* AIM OF THE EXERCISE: Straight copy, no pictures: transcribe each entry as it stands.

Start of Block

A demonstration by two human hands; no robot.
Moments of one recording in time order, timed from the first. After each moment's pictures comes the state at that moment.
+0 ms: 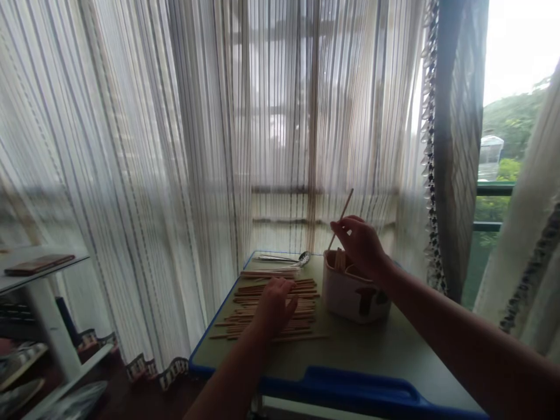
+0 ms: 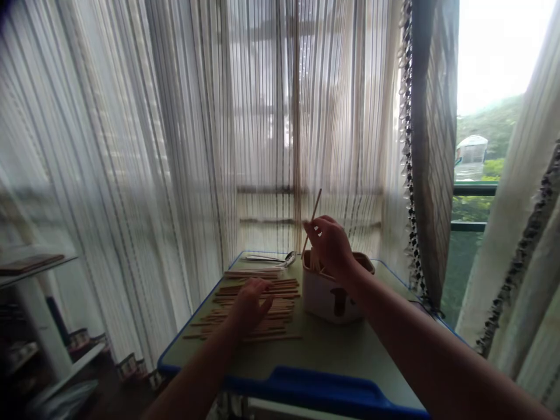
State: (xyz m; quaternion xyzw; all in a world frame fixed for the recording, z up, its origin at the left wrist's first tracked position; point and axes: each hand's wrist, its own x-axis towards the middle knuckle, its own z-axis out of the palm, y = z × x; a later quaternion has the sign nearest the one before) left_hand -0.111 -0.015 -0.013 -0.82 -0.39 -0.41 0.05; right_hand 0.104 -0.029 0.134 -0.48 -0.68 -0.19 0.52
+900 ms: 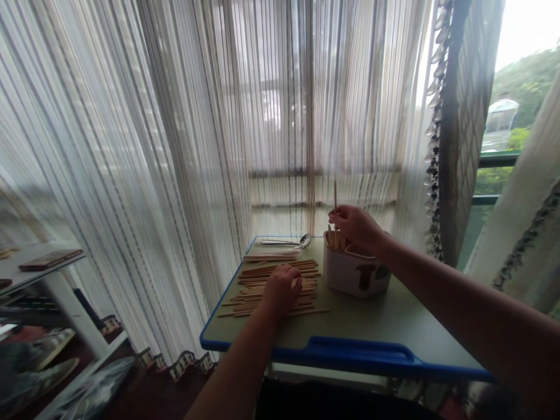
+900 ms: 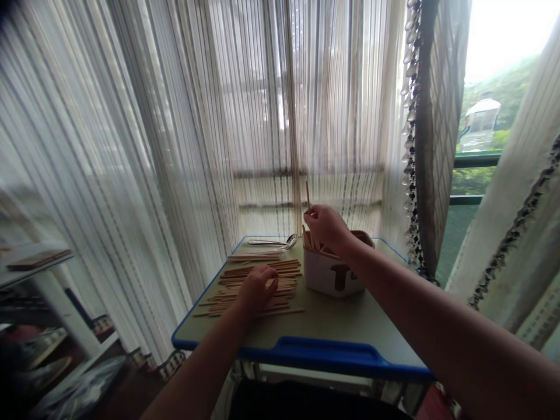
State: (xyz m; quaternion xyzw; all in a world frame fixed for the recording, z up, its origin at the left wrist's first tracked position) left_hand -0.104 -0.019 -0.021 -0.84 -0.39 -0.39 0.04; right_hand 0.104 -0.030 0.130 -0.59 -0.68 -0.02 0.44
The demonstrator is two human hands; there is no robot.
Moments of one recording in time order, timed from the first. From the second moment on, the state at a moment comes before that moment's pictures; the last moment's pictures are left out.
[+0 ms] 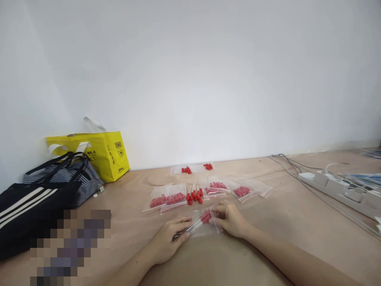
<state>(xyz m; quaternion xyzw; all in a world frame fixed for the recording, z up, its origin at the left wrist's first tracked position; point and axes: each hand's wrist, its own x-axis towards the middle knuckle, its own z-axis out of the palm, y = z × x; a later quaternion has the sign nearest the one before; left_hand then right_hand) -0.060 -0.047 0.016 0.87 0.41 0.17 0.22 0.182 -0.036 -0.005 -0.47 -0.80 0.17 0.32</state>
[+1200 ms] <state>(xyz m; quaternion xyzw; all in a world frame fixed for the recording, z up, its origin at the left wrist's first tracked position) -0.072 -0.043 0.016 0.87 0.42 0.14 0.20 0.264 -0.006 0.005 -0.43 -0.63 0.44 0.47</state>
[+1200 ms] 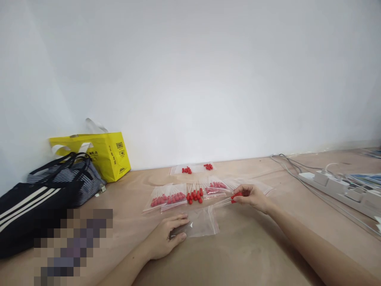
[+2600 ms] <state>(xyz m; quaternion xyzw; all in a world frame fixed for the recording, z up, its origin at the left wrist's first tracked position) -0.077 -0.039 0.007 0.89 0.39 0.18 0.17 0.203 -0.020 -0.008 -0.51 -0.71 0.18 0.46</state>
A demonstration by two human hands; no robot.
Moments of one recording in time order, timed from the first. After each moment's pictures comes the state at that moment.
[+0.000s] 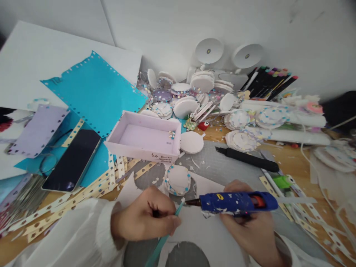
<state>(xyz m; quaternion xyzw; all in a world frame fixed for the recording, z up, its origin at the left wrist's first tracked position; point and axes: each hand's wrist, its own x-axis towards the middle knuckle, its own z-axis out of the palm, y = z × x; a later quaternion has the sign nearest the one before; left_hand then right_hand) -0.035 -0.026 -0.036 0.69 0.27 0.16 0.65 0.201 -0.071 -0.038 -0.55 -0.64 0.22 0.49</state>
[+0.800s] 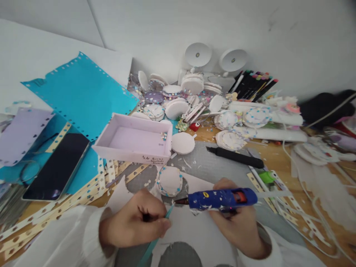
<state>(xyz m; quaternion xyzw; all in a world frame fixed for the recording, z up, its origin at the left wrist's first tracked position) -0.039 -0.027 -0.043 0.71 0.26 0.16 0.63 0.205 -0.072 -0.046 -0.55 -0.65 0.21 0.48</state>
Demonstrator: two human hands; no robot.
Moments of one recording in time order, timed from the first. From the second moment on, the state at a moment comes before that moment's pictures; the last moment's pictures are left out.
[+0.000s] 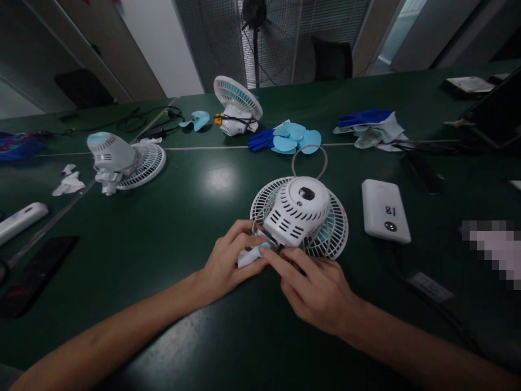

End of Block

* TASK ANSWER:
A demonstration by two human hands; no robot.
Moments of one recording in time order, timed from the first. After each moment's pictures comes the state at that moment.
+0 ms: 
+0 ms: 
State: (xyz m; quaternion xyzw; all in a world frame fixed for the recording, z up, its origin at the left wrist's first tracked position; point and axes: each hand's wrist, its own x-axis towards the middle knuckle, its own z-axis out of the palm, y = z × x; a later quaternion has the sign nearest the one before) left_hand -0.111 -0.015 -0.013 -0.82 -0.39 -0.41 0.05; right_hand 0.104 -0.029 0.134 -0.48 -0.68 -0.19 0.52
+900 ms: 
+900 ms: 
State: (xyz m; quaternion xyzw; all in a world frame fixed for the recording, z up, its origin at the left wrist's first tracked position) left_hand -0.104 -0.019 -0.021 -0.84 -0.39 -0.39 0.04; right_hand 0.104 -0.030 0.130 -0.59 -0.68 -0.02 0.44
The demonstrator is two human hands; there is no robot.
Moments of one recording in time order, timed from the first. From the second moment on, the state at a moment comes before that moment's pictures; the last moment's pictures are left out.
[+0 ms] 
<state>(xyz m; quaternion xyzw; all in a world frame fixed for the recording, z up, its origin at the left wrist's first tracked position; point and axes: each hand's wrist, its own x-axis towards the middle knuckle, its own z-axis out of the palm, y = z × x; a later quaternion has the sign nearest the one before; left_hand then right_hand) -0.060 -0.047 0.016 0.87 0.41 0.17 0.22 0.182 -0.036 -0.005 -0.47 -0.80 0.17 0.32</state>
[+1200 ms] <state>(xyz m; quaternion xyzw; all in a world frame fixed for the recording, z up, its origin at the left wrist's first tracked position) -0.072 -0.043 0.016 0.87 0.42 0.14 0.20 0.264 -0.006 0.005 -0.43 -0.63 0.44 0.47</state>
[+1200 ms] 
[+2600 ms] <state>(xyz m; quaternion xyzw; all in a world frame fixed for the recording, z up, its origin at the left wrist's first tracked position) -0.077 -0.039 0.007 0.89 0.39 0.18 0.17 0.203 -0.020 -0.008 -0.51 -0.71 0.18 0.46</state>
A demonstration by two human hands; no robot.
Moments of one recording in time order, timed from the first. After each moment's pictures comes the state at that moment.
[+0.000s] 
<state>(xyz m; quaternion xyzw; all in a world frame fixed for the recording, z up, its origin at the left wrist's first tracked position; point and axes: each hand's wrist, its own x-axis towards the middle knuckle, its own z-axis out of the palm, y = z × x; a later quaternion has the sign nearest the one before; left_hand then right_hand) -0.035 -0.026 -0.036 0.69 0.27 0.16 0.65 0.201 -0.071 -0.038 -0.55 -0.64 0.22 0.49</state>
[+0.800s] 
<state>(xyz m; quaternion xyzw; all in a world frame fixed for the recording, z up, its origin at the left wrist's first tracked position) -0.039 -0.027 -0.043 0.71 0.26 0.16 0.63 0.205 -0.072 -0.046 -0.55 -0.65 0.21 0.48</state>
Demonstrator: two human hands; no robot.
Moments of one recording in time order, timed from the first. From the second moment on, the state at a moment comes before that moment's pictures; the last moment's pictures are left out.
[+0.000s] 

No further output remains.